Salah satu memo pemberhentian dikirim ke Chemonics, perusahaan konsultan AS yang bekerja sama dengan USAID dalam penyediaan obat-obatan penting ke berbagai negara.
Mantan pejabat USAID mengungkapkan bahwa penghentian ini mencakup distribusi obat untuk HIV, malaria, TBC, kontrasepsi, serta pasokan kesehatan ibu dan anak.
“Ini adalah bencana besar. Sumbangan pasokan obat telah membuat 20 juta orang yang hidup dengan HIV tetap hidup.
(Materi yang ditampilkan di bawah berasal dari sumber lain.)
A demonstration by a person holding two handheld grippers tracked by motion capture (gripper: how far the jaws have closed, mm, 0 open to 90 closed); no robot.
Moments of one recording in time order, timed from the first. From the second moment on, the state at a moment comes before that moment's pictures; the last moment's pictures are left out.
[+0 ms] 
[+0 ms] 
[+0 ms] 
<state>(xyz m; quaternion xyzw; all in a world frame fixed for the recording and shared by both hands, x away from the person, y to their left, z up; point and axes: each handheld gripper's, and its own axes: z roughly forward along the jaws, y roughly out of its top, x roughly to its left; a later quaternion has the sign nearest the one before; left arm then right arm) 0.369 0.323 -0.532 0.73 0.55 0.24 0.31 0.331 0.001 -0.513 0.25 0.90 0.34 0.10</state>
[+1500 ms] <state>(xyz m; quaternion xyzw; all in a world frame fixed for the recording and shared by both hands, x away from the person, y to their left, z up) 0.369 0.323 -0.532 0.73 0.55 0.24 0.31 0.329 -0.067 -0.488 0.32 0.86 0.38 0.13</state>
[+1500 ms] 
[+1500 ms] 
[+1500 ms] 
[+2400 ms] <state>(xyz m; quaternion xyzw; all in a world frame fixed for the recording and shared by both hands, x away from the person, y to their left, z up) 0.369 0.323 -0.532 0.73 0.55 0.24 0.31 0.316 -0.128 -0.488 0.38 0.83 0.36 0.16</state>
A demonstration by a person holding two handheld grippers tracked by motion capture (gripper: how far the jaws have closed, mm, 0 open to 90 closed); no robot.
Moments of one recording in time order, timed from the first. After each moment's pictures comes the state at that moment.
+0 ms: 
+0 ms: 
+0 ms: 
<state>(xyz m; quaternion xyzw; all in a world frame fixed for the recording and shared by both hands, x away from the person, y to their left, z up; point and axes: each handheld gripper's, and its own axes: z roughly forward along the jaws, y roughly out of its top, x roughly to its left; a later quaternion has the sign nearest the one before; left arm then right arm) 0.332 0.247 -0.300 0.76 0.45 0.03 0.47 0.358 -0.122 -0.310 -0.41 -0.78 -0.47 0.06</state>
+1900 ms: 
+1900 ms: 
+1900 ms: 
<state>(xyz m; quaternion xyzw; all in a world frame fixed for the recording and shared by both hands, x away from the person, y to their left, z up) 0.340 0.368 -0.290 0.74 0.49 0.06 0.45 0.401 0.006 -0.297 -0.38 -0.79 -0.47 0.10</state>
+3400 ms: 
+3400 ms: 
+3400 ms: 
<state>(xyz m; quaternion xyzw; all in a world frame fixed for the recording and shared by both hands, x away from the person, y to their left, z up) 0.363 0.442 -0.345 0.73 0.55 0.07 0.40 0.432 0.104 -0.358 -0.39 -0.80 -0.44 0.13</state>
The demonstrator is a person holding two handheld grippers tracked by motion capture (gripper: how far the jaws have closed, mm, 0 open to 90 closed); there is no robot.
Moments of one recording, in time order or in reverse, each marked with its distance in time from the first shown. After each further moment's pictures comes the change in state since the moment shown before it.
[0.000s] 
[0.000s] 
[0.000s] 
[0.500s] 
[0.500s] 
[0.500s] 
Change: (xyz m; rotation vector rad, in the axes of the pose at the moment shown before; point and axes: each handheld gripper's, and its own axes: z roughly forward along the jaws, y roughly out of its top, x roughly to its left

Itu berhenti hari ini,” kata Atul Gawande, mantan kepala kesehatan global di USAID yang baru saja meninggalkan jabatannya, dikutip dari Kompas.
Ia memperingatkan bahwa penghentian ini akan menyebabkan pasien kehilangan akses pengobatan, berisiko jatuh sakit, dan dalam kasus HIV, meningkatkan potensi penyebaran virus ke orang lain.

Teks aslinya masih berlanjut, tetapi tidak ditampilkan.